Graskemper continues:

“I believe this V-PIP option for a gene-therapy suite may stick around – and get improved upon by others. When you can’t get close to the operations, this still provides that firsthand view of what's really going on in. It worked for us for a drug substance and drug product manufacturer.”

Did it initially feel like an interactive video game of sorts?

“Yeah,” Graskemper replies. The “avatar” just rolls right up to observe, for example, the drug substance manufacture step of interest and drug-product fill line, and it was quite interactive, communication-wise.

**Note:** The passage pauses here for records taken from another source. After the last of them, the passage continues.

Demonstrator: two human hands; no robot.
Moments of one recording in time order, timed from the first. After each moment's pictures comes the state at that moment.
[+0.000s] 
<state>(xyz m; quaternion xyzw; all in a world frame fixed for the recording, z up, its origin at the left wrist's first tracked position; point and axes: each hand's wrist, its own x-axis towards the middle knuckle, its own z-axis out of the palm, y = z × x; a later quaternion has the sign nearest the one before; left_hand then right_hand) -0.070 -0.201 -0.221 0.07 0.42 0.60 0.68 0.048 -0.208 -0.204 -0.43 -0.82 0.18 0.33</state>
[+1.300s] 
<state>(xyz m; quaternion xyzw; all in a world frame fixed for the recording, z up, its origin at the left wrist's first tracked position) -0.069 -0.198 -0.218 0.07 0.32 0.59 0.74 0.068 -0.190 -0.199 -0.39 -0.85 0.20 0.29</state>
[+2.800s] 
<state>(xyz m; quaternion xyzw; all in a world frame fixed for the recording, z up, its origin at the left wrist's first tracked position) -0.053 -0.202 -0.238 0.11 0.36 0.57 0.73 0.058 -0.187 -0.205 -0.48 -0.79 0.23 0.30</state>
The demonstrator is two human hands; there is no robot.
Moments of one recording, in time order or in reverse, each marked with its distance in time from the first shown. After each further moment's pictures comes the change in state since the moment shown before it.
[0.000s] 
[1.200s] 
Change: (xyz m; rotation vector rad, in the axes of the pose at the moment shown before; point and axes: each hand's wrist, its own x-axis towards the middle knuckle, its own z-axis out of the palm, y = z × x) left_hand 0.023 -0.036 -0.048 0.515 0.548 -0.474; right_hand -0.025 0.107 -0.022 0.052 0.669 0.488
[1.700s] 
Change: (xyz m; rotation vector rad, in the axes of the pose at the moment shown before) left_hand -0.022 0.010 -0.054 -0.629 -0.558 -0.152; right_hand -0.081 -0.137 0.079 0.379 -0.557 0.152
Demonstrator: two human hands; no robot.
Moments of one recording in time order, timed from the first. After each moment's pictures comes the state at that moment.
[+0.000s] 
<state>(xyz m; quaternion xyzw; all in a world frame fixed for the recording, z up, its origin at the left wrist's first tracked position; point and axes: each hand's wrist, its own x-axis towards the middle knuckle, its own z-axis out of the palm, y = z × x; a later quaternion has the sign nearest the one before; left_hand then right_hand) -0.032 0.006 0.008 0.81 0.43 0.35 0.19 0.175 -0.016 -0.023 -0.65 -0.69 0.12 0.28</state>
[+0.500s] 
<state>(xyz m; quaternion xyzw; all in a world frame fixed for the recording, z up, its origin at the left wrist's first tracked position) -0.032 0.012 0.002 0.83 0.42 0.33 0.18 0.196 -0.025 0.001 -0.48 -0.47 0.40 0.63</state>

And we could direct him as well.”

Graskemper envisions other uses for the V-PIP.

“It’s certainly applicable to monitoring analytical or purification processes,” he adds. “Our scientist could actually see the whole interface of that equipment real time, as if he were doing it himself.”

“And think of the uses for training personnel on both sides of the outsourcing equation.”

Back To Real-World

“This solution was created and implemented because we had a relationship that was one-hundred-percent collaborative the entire way through,” sums up Graskemper. “This was made possible via a strong relationship to begin with.”

Which brings us back to figuring out how to build those relationships in a time of coronavirus limitations.

For better or worse, the answer for that initial searching and learning about CDMOs is to also rely on video/web-based platforms and meetings.

But as per Graskemper’s comments above, ensure senior management participates to the degree necessary – on both sides.

We may end up judging our CDMOs as much on how they handle the virtual relationship as anything else.

And what we’ve established virtually in 2020 may become, so to speak, conversely augmented in the future by those real-life, close encounters of the pre-coronavirus kind.